Christopher England takes his hands off the controls, presses a button, and then sits back, sipping from a cup of coffee.
In front of him, the ladder from the Thornhill Volunteer Fire Department’s latest addition swivels slowly from where it had been extended to the left and in a few seconds, is resting back in its home position.
England, the department’s deputy chief, may have minutes before extended the ladder of the Rosenbauer Raptor aerial ladder truck manually from a control seat at the back of the vehicle, but it was the vehicle’s own electronic memory that returned it automatically.
It’s just one of the more remarkable features of the barely-used 2008 model year Raptor newly introduced into service by the Thornhill department.

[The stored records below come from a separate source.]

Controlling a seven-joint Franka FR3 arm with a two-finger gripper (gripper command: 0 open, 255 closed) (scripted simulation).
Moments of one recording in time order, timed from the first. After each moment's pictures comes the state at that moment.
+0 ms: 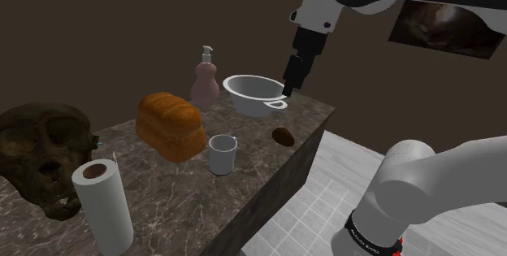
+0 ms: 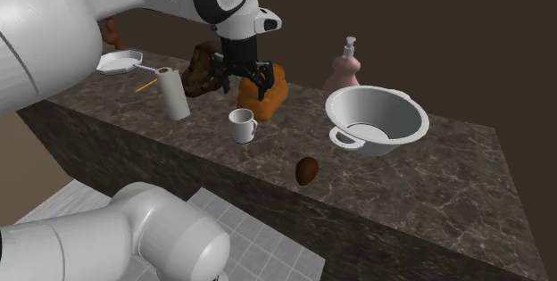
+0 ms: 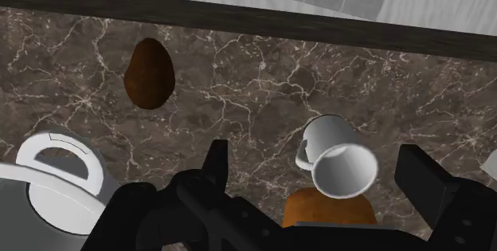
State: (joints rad) arm 0.02 -0.81 0.07 -2.38 0.11 1.65 -0.17
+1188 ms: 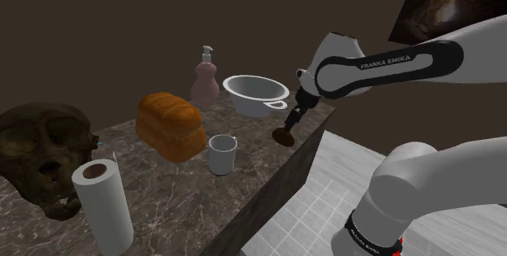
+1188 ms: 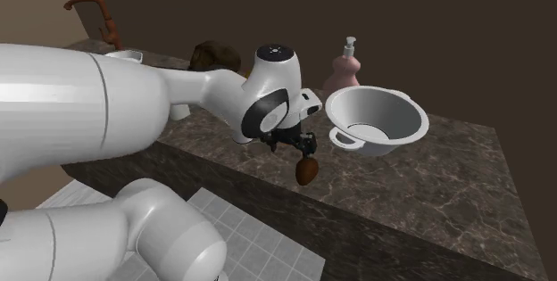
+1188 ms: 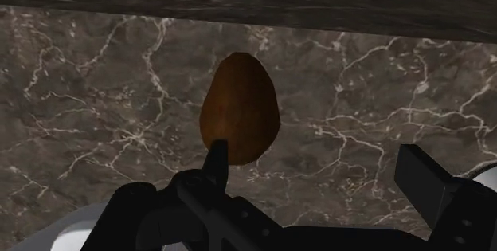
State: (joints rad) arm -0.11 -0.79 -0.11 -2.87 -0.03 2.31 -0.37
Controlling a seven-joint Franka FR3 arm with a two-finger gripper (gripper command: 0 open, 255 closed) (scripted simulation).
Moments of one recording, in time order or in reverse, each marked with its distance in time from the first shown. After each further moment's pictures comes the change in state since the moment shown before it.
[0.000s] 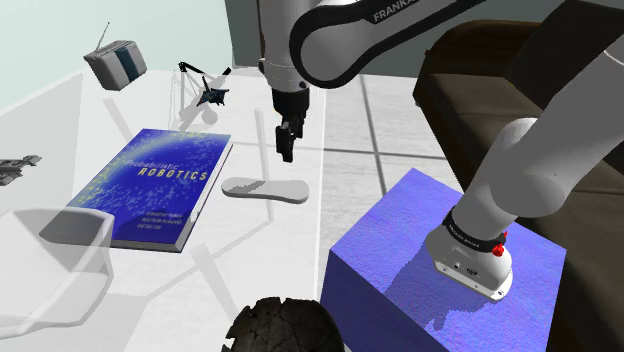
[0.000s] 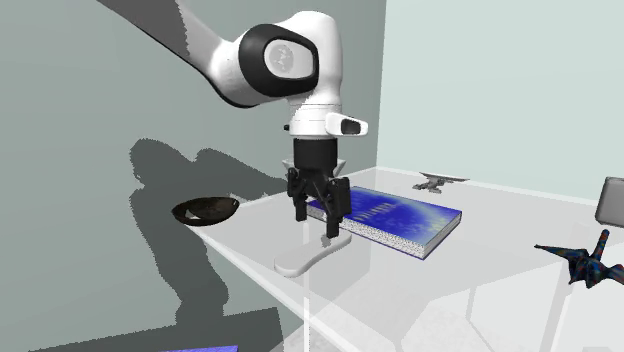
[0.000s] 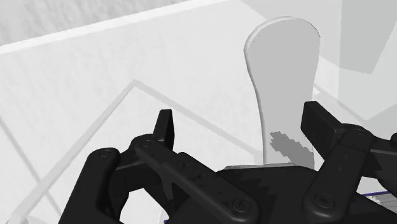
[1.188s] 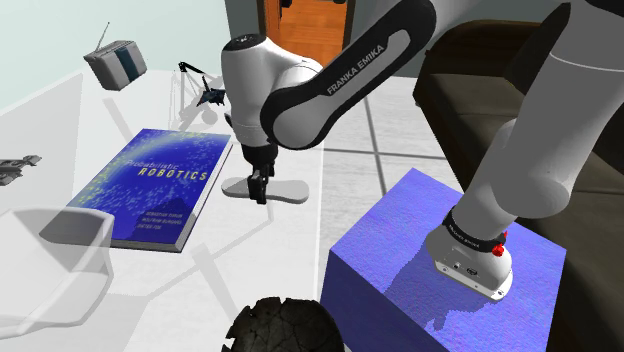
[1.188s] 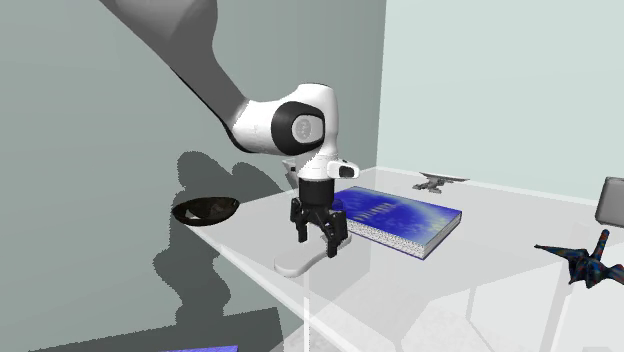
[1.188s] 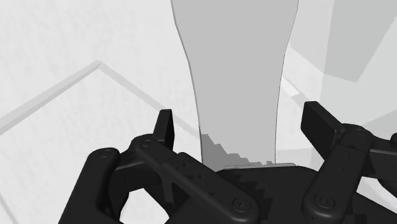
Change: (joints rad) arm 0.057 0.295 0.075 0.073 -0.108 0.210 0.084
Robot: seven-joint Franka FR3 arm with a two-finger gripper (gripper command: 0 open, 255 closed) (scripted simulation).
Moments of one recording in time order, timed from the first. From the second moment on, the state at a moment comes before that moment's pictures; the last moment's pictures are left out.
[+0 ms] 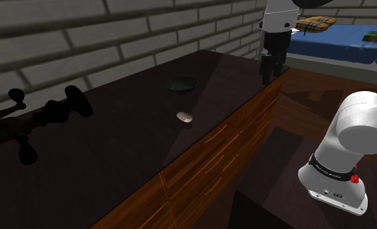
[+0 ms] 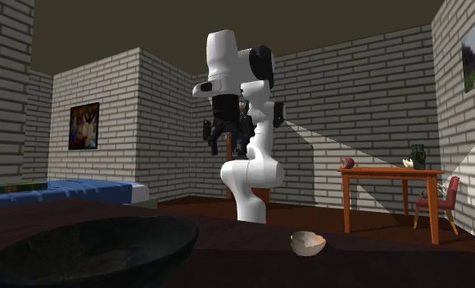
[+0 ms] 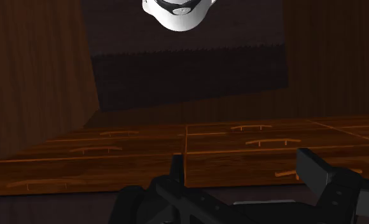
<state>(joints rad) 0.01 -0.82 0.03 -2.43 0.05 1.51 0.10</state>
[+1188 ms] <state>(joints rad) 0.07 -0.29 0.23 -2.16 0.12 1.81 0.29</state>
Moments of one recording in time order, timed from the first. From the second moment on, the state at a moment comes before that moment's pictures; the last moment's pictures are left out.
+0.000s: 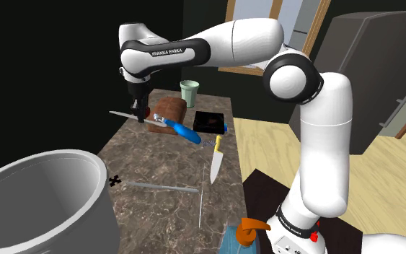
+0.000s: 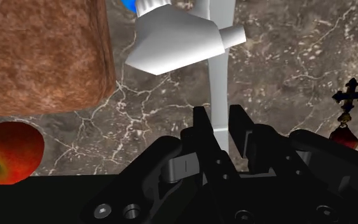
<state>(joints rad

That the vehicle’s computer system can remember where the ladder is first directed and return to that position automatically when necessary during a fire or rescue not only makes it more efficient, but takes away the guesswork of a crew concentrating on the task at hand, says department chief Rick Boehm.
“It’s about safety and performance,” said Boehm as he and England demonstrate some of the vehicle’s capabilities.
A firefighter in the control seat at the base of the ladder can easily move the ladder to where it’s needed and control all its functions via toggle switches while observing everything through video cameras and a monitor. The same functions can be performed by a similar control panel affixed to the cage at the top of the ladder.
The truck was purchased last year from an American fire department because it was surplus to its needs.
Boehm said the Thornhill department had been looking to replace its now-former ladder truck as part of a regular turnover of older vehicles with newer ones to keep current with guidelines set by insurance companies in order to provide structure coverage.
“We knew it was out there but it was beyond us, so we just sort of let it go,” said Boehm.
But when the American department dropped the price significantly, the Thornhill department pounced, securing it for US$560,000, which worked out to Canadian $723,000, approximately half of the cost of a new one.
With relatively few service hours and only 6,000 miles on the engine, Boehm said the Raptor was just too good to pass up.
“We even went to Victoria which has one and they let us examine theirs,” said Boehm of the due diligence put in before the purchase.
The truck’s chassis was put together at a plant in Michigan, then shipped to Germany where the ladder components were installed and then shipped back to the United States for final assembly.
It may seem strange that a European company is involved in a North American fire truck, but Boehm says the Europeans are at least a decade ahead of North American companies in use of technology.
If the electronics and computerization are impressive, so is the maximum ladder extension – 105 feet compared to the former Thornhill truck’s 75-foot ladder.
A fixed hose running up the underside of the ladder has two positions from which water can be directed toward a fire.
Both England and Boehm are quick to point out that it’s not just ladder height that counts when on a fire, it’s also the reach of a ladder to safely manoeuvre out and over obstacles to take firefighters as close as is safely possible to a fire.
“Electrical wires. That’s always something to think about,” said England of a possible impediment to fighting a blaze.
The pair also notes this is not just a firefighting vehicle because the ladder’s extension capabilities and the cage at the top of the ladder provides a workspace for firefighters, and a secure platform from which to rescue people from heights.
“Think of a situation before. You’d have a firefighter on the ladder and the person needing rescuing on the ladder above. Then what do you do,” said Boehm of the rescue cage, which does away with that scenario.
What’s more, the fire truck’s ladder memory means it will lower itself to let people out and then return to the same height and position as before for more rescues, said Boehm.
“That takes the guesswork out of manoeuvring the ladder back,” he added, something crucial given the everchanging dynamics of a fire or other emergency.
An additional option is the ladder’s ability to stretch out below grade so that, for instance, people on a creek bank below where the truck is parked can be rescued.
It also allows the truck to be used on uneven ground using stabilizers that stretch from near the wheels down to the ground.
It means that while the truck may be tilted, the ladder base’s own automatic hydraulic stabilizers keep it level and steady for safe usage.
And while the truck may be from an American and German manufacturer, it came with a visible piece of Canadian content.
“They had an American flag painted on the bottom of the cage,” said Boehm. “When we went to pick it up, they had repainted it with a Canadian flag.”